# Maxwell's velocity distribution

1. Jun 7, 2007

### Ben Hom Chen

I have some problem in the paragragh.
I save it as Word format.The link is below.
Thanks!

Last edited by a moderator: Apr 22, 2017
2. Jun 7, 2007

### Mentz114

I downloaded the file, which is a zip containing some xml docs I will not open. You won't get any help unless you show your problem and your work.

3. Jun 11, 2007

### Ben Hom Chen

file format as "zipped file",so some error would happen.

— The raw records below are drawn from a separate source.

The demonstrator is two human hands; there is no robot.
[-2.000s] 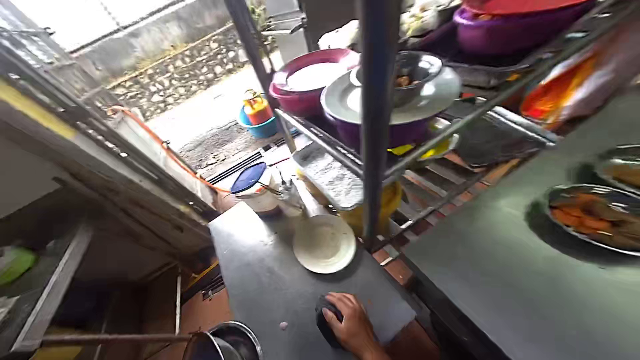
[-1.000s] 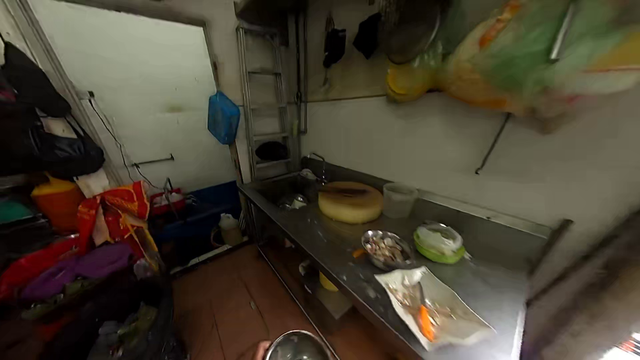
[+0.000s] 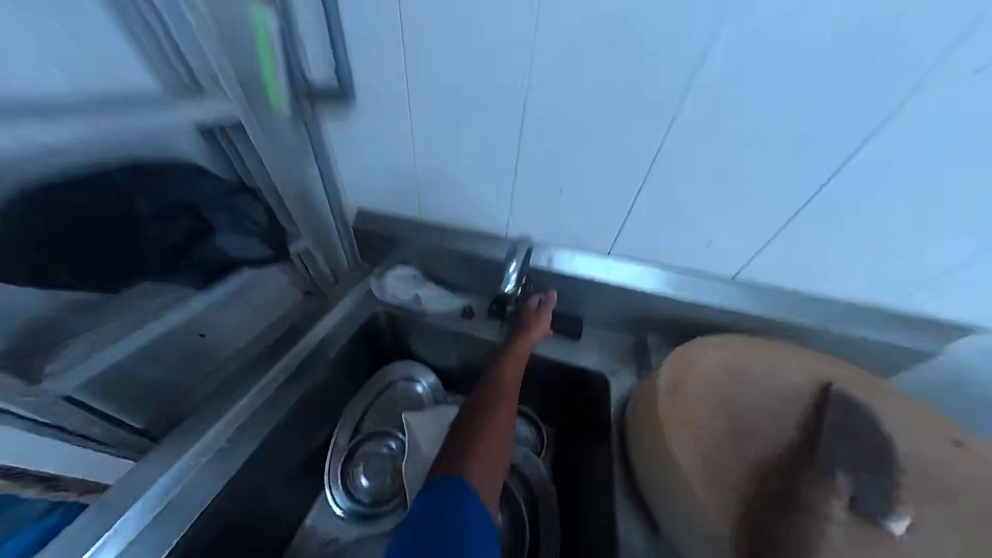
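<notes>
My left hand (image 3: 536, 316), its forearm coming up from a blue sleeve, is at the base of a chrome faucet (image 3: 513, 267) behind the sink. The fingers are partly hidden and blurred, so their grip cannot be told. Below the forearm, the dark sink basin (image 3: 577, 434) holds a metal oval tray (image 3: 338, 457), a round metal dish (image 3: 370, 470), other metal dishes partly behind the arm and a pale, flat piece (image 3: 422, 442). My right hand is out of view.
A thick round wooden chopping block (image 3: 713, 403) stands right of the sink, with a dark blade (image 3: 856, 449) on it, blurred. White crumpled material (image 3: 411, 288) lies left of the faucet. At the left are a metal ladder (image 3: 271, 132) and a black bag-like item (image 3: 139, 225).
The view has moved from the wider room to the sink corner. A hand was beside a metal bowl at the bottom edge one second ago; now my left hand is at the faucet.
</notes>
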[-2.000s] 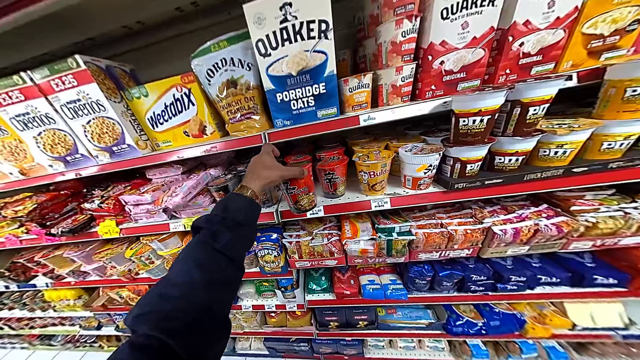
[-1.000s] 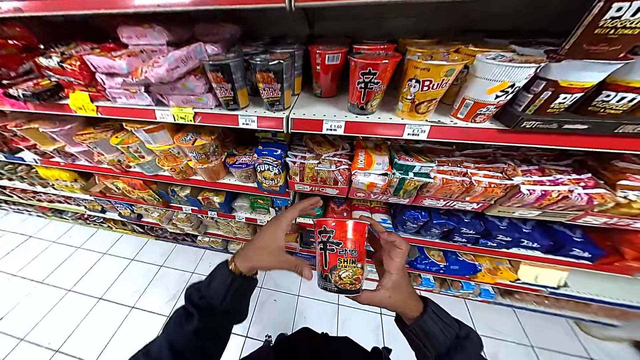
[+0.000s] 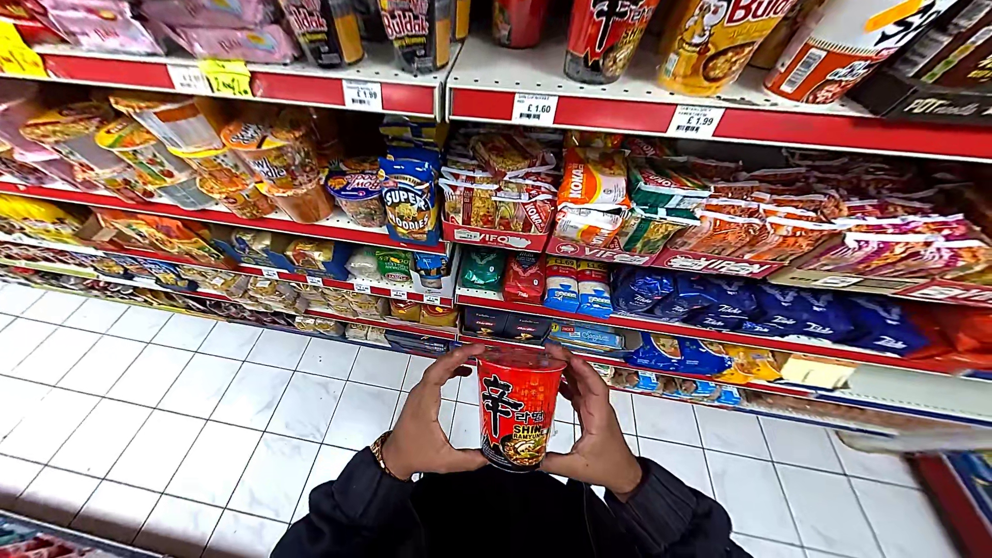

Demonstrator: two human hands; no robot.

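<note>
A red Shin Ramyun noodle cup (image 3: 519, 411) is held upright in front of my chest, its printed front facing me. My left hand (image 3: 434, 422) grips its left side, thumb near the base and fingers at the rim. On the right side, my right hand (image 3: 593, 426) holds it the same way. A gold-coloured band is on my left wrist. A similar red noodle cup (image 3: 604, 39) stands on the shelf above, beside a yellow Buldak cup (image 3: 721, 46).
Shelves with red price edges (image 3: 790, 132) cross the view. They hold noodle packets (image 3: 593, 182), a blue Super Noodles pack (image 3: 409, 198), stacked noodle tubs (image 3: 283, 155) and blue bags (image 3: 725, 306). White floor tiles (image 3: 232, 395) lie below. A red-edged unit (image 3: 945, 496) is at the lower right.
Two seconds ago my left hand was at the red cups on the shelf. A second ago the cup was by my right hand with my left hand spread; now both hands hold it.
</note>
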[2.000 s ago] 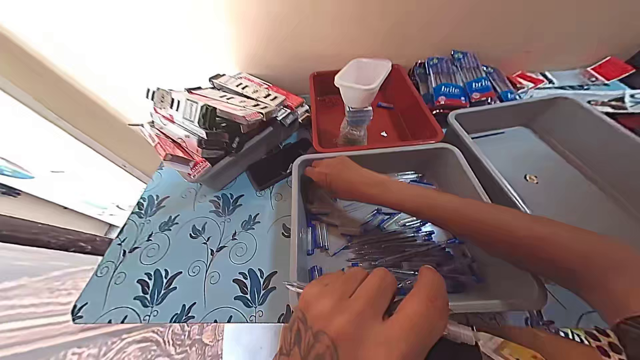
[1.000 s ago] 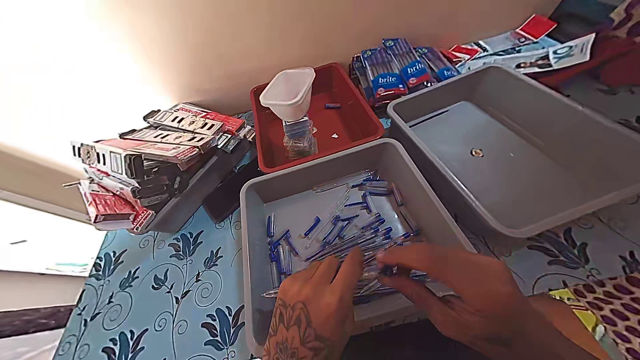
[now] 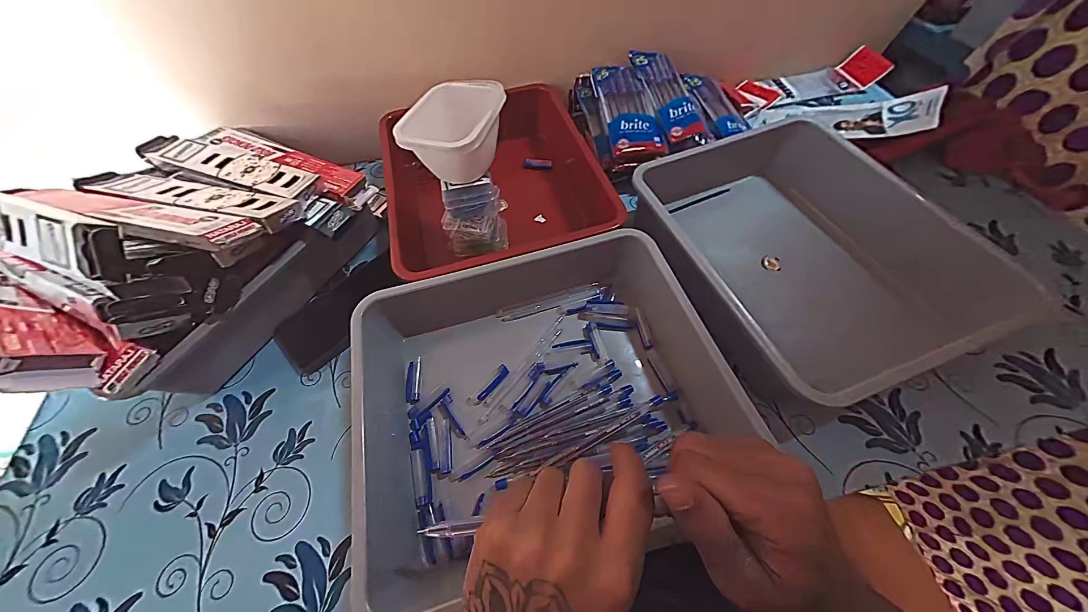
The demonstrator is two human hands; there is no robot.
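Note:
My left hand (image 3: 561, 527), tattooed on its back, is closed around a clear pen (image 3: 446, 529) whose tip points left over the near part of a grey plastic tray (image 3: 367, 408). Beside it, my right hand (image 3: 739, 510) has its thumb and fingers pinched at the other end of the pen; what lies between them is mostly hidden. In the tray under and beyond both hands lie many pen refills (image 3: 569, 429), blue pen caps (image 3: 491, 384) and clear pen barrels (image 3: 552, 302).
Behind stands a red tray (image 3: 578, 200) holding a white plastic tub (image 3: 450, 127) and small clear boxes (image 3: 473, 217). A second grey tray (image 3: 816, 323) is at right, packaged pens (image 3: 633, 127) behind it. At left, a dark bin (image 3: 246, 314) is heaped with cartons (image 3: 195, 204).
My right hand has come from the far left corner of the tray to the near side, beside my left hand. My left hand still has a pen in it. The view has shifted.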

When saving file,we must change the saving format to"All files",then it can
be opened without error.

I hope my words can be understood><

Thx><

Last edited by a moderator: Apr 22, 2017
4. Jun 11, 2007

### Mentz114

Sorry, Ben, nothing has changed. I can't read the docx format. Try saving your document as PDF or .doc.

5. Jun 12, 2007

### Ben Hom Chen

6. Jun 12, 2007

### Mentz114

OK, I can see the pictures. THis is the standard undergraduate derivation of the MB distribution.

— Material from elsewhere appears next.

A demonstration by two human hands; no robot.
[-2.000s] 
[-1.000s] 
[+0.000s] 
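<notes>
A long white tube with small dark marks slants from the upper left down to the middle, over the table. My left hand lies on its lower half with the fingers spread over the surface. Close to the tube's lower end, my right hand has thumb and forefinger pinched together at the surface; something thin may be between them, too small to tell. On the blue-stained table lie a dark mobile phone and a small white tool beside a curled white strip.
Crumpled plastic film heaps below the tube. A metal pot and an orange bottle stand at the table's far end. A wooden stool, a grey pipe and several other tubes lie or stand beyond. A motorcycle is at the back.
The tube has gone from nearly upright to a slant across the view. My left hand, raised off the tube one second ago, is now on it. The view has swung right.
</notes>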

1. $$\vec{v}^2 = v_x^2 + v_y^2 + v_z^2$$

2. Hmm. Maybe this should be "$$f(\vec{v}^2)$$ is the probabilty of finding a particle with squared velocity $$\vec{v}^2$$".

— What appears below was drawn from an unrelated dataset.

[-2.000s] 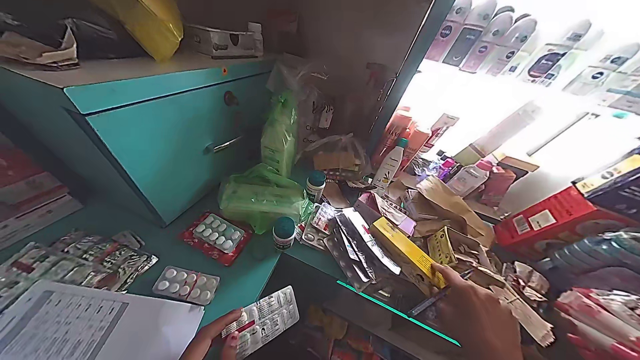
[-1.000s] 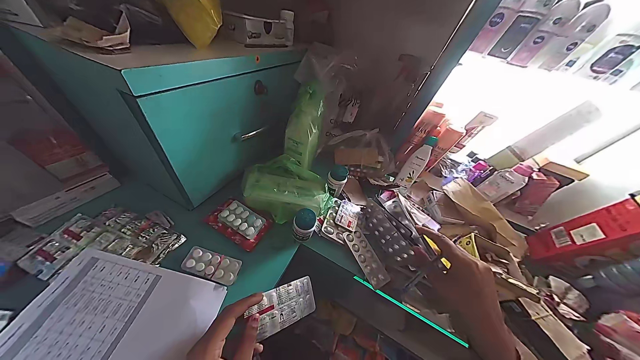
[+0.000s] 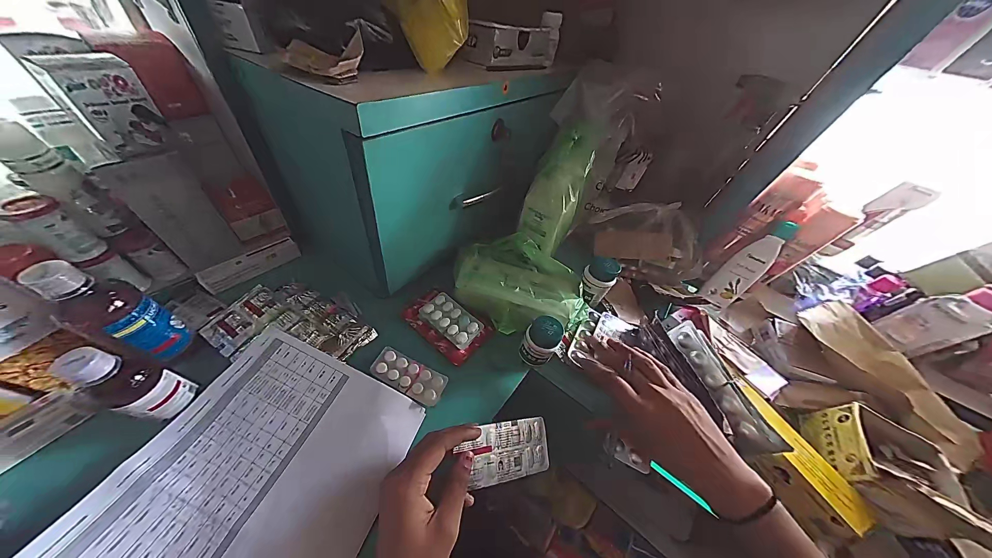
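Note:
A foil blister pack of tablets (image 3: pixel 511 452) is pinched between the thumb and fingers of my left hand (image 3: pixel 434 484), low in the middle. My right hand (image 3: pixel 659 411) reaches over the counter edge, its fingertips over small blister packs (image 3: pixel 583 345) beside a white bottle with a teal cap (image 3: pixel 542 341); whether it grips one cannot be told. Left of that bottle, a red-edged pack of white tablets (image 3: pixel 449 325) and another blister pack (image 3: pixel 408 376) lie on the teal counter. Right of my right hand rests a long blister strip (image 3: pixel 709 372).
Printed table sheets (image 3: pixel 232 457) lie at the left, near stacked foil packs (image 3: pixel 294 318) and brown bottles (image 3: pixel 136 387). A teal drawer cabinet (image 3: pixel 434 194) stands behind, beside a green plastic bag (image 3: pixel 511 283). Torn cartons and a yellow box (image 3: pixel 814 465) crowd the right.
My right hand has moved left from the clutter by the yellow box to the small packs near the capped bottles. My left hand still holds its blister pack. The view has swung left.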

3. The function $$e^{ax}$$ is not normalizable unless a < 0. By convention one gives 'a' a positive value and writes the equation with a negative sign.

7. Jun 13, 2007

### Ben Hom Chen

At least I understand the third answer^^"

8. Jun 13, 2007

### Mentz114

I never liked that derivation, which I have in the Pauli lectures in it's full clunkiness. In fact it's possible to derive the MB distribution using a much simpler heuristic argument and I'll be happy to dig it out and post it if you like.

9. Jun 14, 2007

### Ben Hom Chen

Thank You,I want to check it out.

If it won't take you much time.

10. Jun 15, 2007

### Mentz114

Well, I found it but it's not simpler and relies on the central-limit theorem so maybe the standard derivation is the best after all.